Cell3™ Target technology
The advancement of non-invasive techniques for oncology and prenatal genetics requires high-quality variant calls from low-abundance sample types, like ctDNA and cffDNA, to inform clinical decisions. The use of targeted sequencing is a cost-effective way of doing this but the need for a greater number of PCR cycles in library preparation, and the depth to which a sample must be sequenced to achieve meaningful results, means an increase in PCR duplicates, error and false positives. Error suppression technology, like UMIs or MBCs, is therefore critical to ensuring that the sequence data you obtain is sufficiently sensitive and accurate for the technique to be of value to patients and healthcare professionals alike. That is why Nonacus have incorporated UMIs into their Cell3 Target library preparation kits - so you don't need to worry about PCR or sequencing errors creating false-positive results and you can be confident in your sequencing data. Cell3 Target's built-in UMIs enable a single workflow for all sample types and tests, and you can choose to use them or not without any penalties in your resulting data.*
*There are applications where UMIs are less useful, for example, in sequencing genomic DNA for the detection of constitutional mutations or in sequencing DNA derived from FFPE where sequencing depth requirements are lower. However, you can choose not to use them in the downstream analysis without any penalty to your sequencing data.
Abbreviations
ct: circulating tumor
cf: cell-free
cff: cell-free fetal
FFPE: Formalin Fixed Paraffin Embedded
MBC: Molecular barcode
NGS: Next generation sequencing
WES: Whole exome sequencing
WGS: Whole genome sequencing
UMI: Unique molecular identifier
VAF: Variant allele frequency
References
- Bewicke-Copley F, Kumar EA, Palladino G, Korfi K, Wang J. Applications and analysis of targeted genomic sequencing in cancer studies. Computational and structural biotechnology journal. 2019;17:1348-59.
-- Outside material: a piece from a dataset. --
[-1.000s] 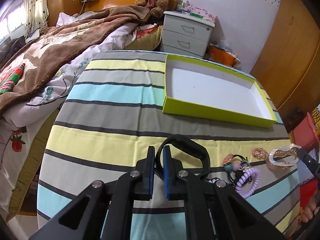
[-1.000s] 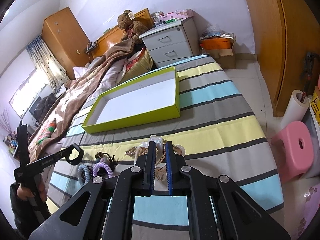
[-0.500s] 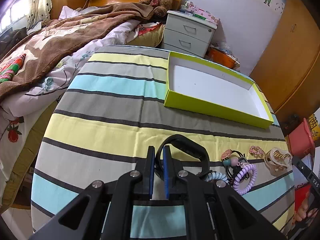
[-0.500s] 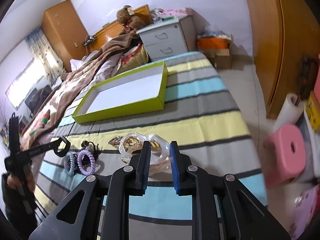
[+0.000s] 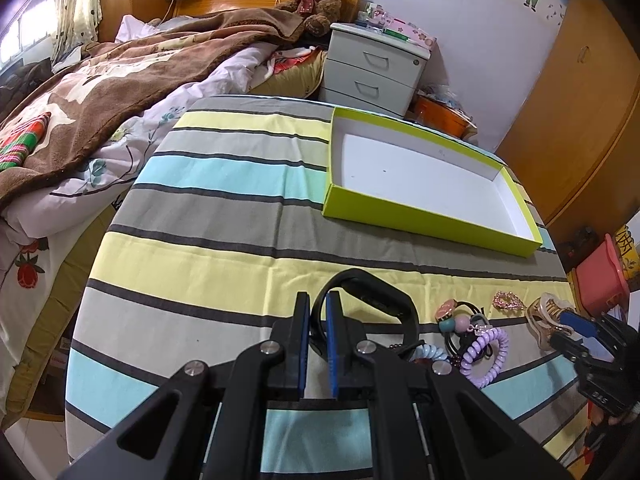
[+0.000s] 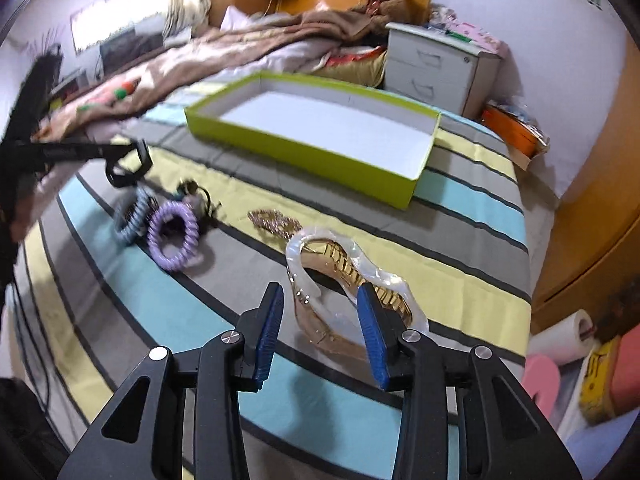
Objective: Organize jewelry
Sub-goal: 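Lift and carry the claw clip and black band over the lime-green box with both tools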
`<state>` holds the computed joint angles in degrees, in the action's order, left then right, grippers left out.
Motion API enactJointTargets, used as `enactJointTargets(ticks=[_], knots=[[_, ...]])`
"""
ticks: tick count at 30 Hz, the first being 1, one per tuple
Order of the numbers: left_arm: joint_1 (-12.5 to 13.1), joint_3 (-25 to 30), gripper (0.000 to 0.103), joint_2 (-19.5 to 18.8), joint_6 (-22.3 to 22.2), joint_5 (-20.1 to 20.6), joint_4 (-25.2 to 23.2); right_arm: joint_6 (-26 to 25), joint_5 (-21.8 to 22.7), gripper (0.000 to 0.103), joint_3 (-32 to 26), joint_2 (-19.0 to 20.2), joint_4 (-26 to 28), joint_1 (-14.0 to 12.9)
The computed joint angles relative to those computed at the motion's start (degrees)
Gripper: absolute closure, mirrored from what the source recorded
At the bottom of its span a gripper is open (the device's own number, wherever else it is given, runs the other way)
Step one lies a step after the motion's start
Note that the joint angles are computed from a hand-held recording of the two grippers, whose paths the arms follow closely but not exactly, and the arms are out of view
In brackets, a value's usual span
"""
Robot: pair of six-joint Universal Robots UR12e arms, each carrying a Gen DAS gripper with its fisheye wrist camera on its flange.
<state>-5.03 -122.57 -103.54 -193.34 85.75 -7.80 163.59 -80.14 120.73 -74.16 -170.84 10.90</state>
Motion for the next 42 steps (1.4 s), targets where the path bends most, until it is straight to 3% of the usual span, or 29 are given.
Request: enactJointTargets(ticks=[4, 6, 8, 23, 33, 42], knots=[[-0.1, 0.1, 0.095, 0.2, 0.4, -0.2, 0.0, -1.8, -1.8, 0.064, -0.6, 0.1, 1.3, 0.7], [-0.1, 0.1, 0.095, 0.3, 0.6, -0.3, 0.1, -2.4, -4.6, 0.083, -0.8, 0.2, 1.6, 1.6], [-0.1, 0.1, 0.095, 0.5, 0.6, -0.4, 0.3, -3.5, -5.8, 0.091, -0.8, 0.0, 2.1, 2.1], [-0.3, 2.2, 0.095, 0.8, 1.1, -2.2, 1.3, -0.3, -6.1, 0.091, -2.3, -0.9, -3.8, 2.3], [-0.6, 7.8, 0.095, -2.4, 1.1, -2.9, 0.6, 0.7, -7.7, 0.091, -9.4, 2.2, -1.6, 2.7], [-0.8, 13.3, 0.095, -7.1, -0.5, -3.5, -1.5, 2.6, -8.5, 0.091, -17.0, 7.2, 4.0, 2.9]])
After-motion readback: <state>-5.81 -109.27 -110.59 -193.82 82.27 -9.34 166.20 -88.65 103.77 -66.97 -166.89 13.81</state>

- Ebbert MT, Wadsworth ME, Staley LA, Hoyt KL, Pickett B, Miller J, et al. Alzheimer’s Disease Neuroimaging Initiative, Kauwe JS, Ridge PG. Evaluating the necessity of PCR duplicate removal from next-generation sequencing data and a comparison of approaches. BMC bioinformatics. 2016;17:491-500.
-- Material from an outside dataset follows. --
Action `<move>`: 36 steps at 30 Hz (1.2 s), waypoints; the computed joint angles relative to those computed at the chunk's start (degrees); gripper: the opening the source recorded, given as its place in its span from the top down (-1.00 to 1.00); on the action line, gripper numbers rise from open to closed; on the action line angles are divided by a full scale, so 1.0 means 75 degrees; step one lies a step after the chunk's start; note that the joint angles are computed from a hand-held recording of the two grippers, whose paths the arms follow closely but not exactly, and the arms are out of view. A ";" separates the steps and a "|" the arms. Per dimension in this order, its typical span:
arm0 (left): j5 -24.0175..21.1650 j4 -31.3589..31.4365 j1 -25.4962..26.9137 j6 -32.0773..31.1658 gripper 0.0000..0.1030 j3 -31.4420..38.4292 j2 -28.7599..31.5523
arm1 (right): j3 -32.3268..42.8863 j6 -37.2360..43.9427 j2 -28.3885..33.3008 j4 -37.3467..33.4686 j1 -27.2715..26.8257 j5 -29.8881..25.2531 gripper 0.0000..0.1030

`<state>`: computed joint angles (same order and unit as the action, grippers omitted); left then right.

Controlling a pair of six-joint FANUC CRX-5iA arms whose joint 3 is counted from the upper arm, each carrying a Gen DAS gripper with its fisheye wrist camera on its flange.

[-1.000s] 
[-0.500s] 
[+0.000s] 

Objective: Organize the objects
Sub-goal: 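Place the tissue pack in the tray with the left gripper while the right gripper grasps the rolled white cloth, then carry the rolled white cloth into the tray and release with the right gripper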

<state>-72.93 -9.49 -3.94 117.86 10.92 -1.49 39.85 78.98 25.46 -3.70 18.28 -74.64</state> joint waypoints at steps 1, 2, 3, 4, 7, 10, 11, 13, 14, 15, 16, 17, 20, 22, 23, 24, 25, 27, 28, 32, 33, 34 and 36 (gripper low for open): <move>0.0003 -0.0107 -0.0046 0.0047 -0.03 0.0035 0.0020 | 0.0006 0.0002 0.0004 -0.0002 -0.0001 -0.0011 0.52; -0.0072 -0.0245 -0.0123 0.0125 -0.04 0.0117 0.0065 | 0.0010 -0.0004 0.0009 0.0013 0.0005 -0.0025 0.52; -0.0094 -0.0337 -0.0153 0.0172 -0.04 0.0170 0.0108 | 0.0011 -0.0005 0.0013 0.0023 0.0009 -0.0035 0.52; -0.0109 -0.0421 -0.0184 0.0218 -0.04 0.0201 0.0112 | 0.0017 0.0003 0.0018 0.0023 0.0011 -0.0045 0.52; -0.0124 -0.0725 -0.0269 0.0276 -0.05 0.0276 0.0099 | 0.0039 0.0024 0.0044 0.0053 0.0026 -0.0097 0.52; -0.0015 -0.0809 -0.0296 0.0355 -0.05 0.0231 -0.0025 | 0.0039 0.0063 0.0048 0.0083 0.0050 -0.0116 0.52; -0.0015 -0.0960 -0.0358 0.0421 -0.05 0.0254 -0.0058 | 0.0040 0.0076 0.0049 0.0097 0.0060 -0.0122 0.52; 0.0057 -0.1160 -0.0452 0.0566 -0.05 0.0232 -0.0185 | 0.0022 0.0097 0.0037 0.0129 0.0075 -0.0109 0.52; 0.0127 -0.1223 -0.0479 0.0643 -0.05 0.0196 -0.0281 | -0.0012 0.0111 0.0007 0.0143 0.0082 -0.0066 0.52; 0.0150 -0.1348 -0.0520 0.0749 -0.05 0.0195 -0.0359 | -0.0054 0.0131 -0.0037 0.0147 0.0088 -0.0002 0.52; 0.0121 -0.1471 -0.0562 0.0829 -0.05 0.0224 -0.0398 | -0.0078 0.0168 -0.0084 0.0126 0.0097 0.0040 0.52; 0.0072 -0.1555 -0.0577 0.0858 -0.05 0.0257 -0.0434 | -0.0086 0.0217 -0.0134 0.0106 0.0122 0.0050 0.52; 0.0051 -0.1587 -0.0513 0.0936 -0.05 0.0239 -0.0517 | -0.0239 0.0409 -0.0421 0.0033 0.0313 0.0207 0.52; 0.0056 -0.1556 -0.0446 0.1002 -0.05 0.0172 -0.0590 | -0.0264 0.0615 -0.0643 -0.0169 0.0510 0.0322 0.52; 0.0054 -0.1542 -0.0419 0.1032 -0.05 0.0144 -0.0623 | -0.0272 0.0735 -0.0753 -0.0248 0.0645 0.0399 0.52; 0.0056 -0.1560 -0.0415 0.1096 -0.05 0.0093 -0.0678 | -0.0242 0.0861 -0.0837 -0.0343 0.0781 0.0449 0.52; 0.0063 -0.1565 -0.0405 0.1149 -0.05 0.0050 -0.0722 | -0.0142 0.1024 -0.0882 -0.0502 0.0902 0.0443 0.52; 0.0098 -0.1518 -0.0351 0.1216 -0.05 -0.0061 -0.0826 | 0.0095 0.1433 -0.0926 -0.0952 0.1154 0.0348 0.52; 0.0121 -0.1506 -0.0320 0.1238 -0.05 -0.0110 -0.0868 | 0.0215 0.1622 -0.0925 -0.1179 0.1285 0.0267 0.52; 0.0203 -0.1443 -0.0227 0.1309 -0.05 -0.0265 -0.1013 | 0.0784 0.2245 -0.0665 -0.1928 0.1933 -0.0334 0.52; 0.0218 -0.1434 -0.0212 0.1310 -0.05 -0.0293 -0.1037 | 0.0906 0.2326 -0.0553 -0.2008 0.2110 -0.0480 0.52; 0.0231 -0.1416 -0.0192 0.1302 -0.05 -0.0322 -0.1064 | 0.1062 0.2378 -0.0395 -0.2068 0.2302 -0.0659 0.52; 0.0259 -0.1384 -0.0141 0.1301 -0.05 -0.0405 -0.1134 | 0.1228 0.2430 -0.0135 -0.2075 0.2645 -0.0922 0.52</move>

- Mansukhani S, Barber LJ, Kleftogiannis D, Moorcraft SY, Davidson M, Woolston A, et al. Ultra-sensitive mutation detection and genome-wide DNA copy number reconstruction by error-corrected circulating tumor DNA sequencing. Clinical chemistry. 2018;64(11):1626-35.
- van Campen J, Silcock L, Yau S, Daniel Y, Ahn JW, Ogilvie C, et al. A novel non‐invasive prenatal sickle cell disease test for all at‐risk pregnancies. British journal of haematology. 2020;190(1):119-24.
- Smith T, Heger A, Sudbery I. UMI-tools: modeling sequencing errors in Unique Molecular Identifiers to improve quantification accuracy. Genome research. 2017;27(3):491-9.
- Chin RI, Chen K, Usmani A, Chua C, Harris PK, Binkley MS, et al. Detection of solid tumor molecular residual disease (MRD) using circulating tumor DNA (ctDNA). Molecular diagnosis & therapy. 2019;23(3):311-31.